• _Task prompt_:
With the pictures removed, write out the full listing below exactly.

════

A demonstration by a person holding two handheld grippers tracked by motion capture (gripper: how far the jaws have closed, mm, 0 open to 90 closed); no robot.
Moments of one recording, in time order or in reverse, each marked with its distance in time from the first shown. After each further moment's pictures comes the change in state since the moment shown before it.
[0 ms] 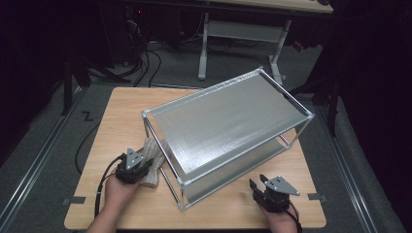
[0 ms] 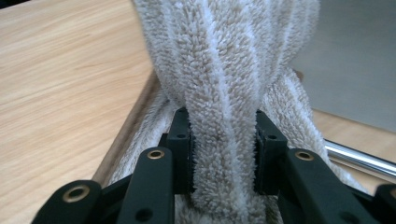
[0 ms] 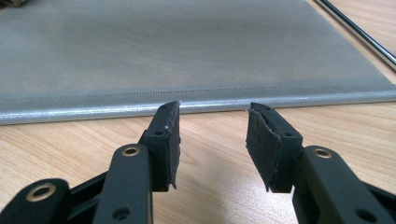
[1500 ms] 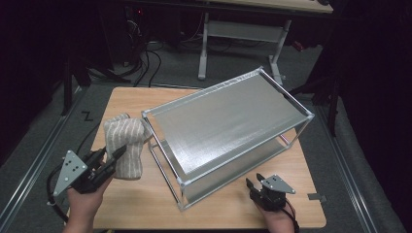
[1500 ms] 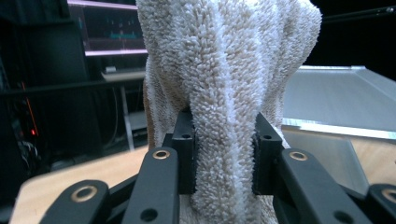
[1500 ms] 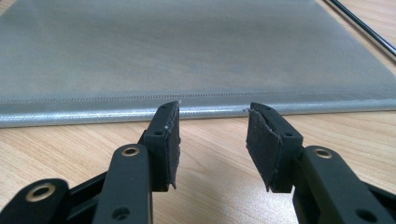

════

• _Task solution_:
A demonstration by a person holding two handheld grippers tracked by motion capture (gripper: how far the jaws have closed, mm, 0 open to 90 closed); no robot.
Moments of one recording, in time order or in reverse, each marked with its distance in time from the first shown. After each further moment's pictures comes the change in state since the moment shown before it.
[0 ms] 
[0 ms] 
[0 ms] 
[1500 ms] 
[1500 ms] 
[1500 ms] 

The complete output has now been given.